What Good Documentation Actually Looks Like


Nobody gets excited about documentation. It’s the broccoli of the business world — everyone knows it’s important, nobody wants to deal with it, and most organisations do the bare minimum.

Then someone leaves the company. And suddenly that undocumented process they ran single-handedly becomes everyone’s emergency.

We’ve all been there. Let’s talk about what good documentation actually looks like, so you can stop pretending your Confluence instance is fine when it’s actually a haunted house of outdated wiki pages.

Why most documentation fails

The typical documentation cycle goes like this:

  1. Someone decides “we need to document everything”
  2. The team spends two weeks writing comprehensive docs
  3. The docs are never updated
  4. Six months later, the docs are more misleading than having no docs at all
  5. Someone decides “we need to rewrite our documentation”
  6. Repeat

The problem isn’t motivation. It’s sustainability. If your documentation process requires a dedicated effort to maintain, it won’t get maintained. People have actual work to do.

The four types of documentation you actually need

Divio’s documentation framework breaks docs into four categories, and it’s the most useful mental model we’ve found:

Tutorials — Learning-oriented. “Follow these steps and you’ll have a working setup.” New employee onboarding, new tool adoption, first-time process execution. These should be tested by someone who’s never done the thing before. If they can’t follow it without asking questions, it’s not finished.

How-to guides — Problem-oriented. “Here’s how to do X.” Assume the reader already knows the basics and just needs the specific steps for a specific task. “How to process a refund,” “How to deploy to production,” “How to set up a new client account.”

Reference — Information-oriented. “Here are the facts.” API documentation, configuration options, data dictionaries. Dry, comprehensive, and accurate. This is the stuff people search for when they need a specific detail.

Explanation — Understanding-oriented. “Here’s why we do it this way.” Architecture decisions, business rationale, design principles. This is the context that turns a process follower into someone who can make good judgment calls.

Most organisations only write reference docs (if they write anything at all). That’s like having a dictionary but no grammar book. You can look up words, but you can’t construct a sentence.

What good looks like in practice

Good documentation shares a few traits regardless of the format:

It’s findable. If people can’t find the docs, they don’t exist. This means a sensible folder structure, consistent naming, and ideally a search function that actually works. Notion and Confluence both offer decent search. Google Docs does not.

It has an owner. Every document should have one person responsible for keeping it current. Not a team — a person. Shared responsibility means no responsibility. Put their name at the top of the doc.

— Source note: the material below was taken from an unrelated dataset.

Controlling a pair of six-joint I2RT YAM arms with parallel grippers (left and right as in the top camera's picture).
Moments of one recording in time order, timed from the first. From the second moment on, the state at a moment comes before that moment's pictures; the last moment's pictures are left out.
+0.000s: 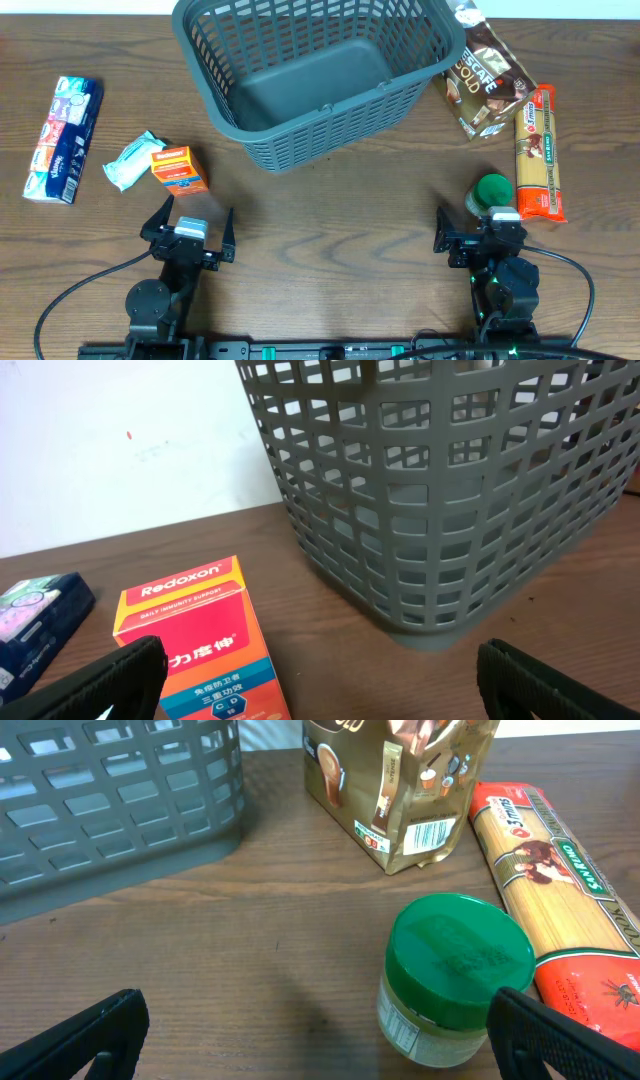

It includes a “last verified” date. Not just “last updated.” A document can be unchanged for a year and still be accurate if someone checked it recently. The date tells readers whether to trust the content or verify it themselves.

It’s scannable. Headers, bullet points, numbered steps, and bold text. Nobody reads documentation like a novel. People scan for the relevant section and read that. Write accordingly.

It’s honest about what it doesn’t cover. “This guide covers X but not Y. For Y, see [link].” Readers waste enormous time reading entire documents only to discover at the end that it doesn’t answer their question.

The maintenance problem

Documentation rot is the silent killer. Here are three approaches that actually work:

Embed docs in the workflow. Instead of a separate documentation portal, put the instructions where the work happens. Comments in code. Notes in project management tools. Steps in the actual form or system being used. If the doc lives alongside the work, it’s more likely to get updated when the work changes.

Schedule quarterly reviews. Set a calendar reminder. Every three months, document owners spend 30 minutes reviewing their docs. Delete what’s obsolete. Update what’s changed. Flag what needs a rewrite. Thirty minutes per quarter is far less painful than a week-long documentation sprint once a year.

Make it part of the definition of “done.” If a process changes, the documentation changes. If a new feature ships, the docs ship with it. This is easy to say and hard to enforce, but the teams that do it consistently are the ones with documentation that people actually trust.

Tools don’t matter (much)

People love arguing about documentation tools. Confluence versus Notion versus GitBook versus Google Docs. It genuinely doesn’t matter much. The best documentation tool is the one your team will actually use.

That said, a few things do matter:

  • Version history — You need to see what changed and when
  • Permissions — Not everything should be visible to everyone
  • Search — If you’ve got more than 50 documents, you need search
  • Link stability — URLs that break when pages are moved are a documentation killer

Beyond that, pick something and stick with it. Switching documentation platforms is almost never worth the effort.

Start with what hurts

Don’t try to document everything. Start with the processes that cause the most confusion, the questions that get asked most often, and the tasks that only one person knows how to do.

Interview that person. Write it down. Have someone else follow the instructions. Fix what doesn’t work. Publish it.

That’s it. That’s the whole process. Do it once a week and within a few months you’ll have documentation that actually helps people do their jobs.

The bar for good documentation isn’t perfection. It’s “better than nothing, and not actively misleading.” Start there. You’d be surprised how few organisations clear even that bar.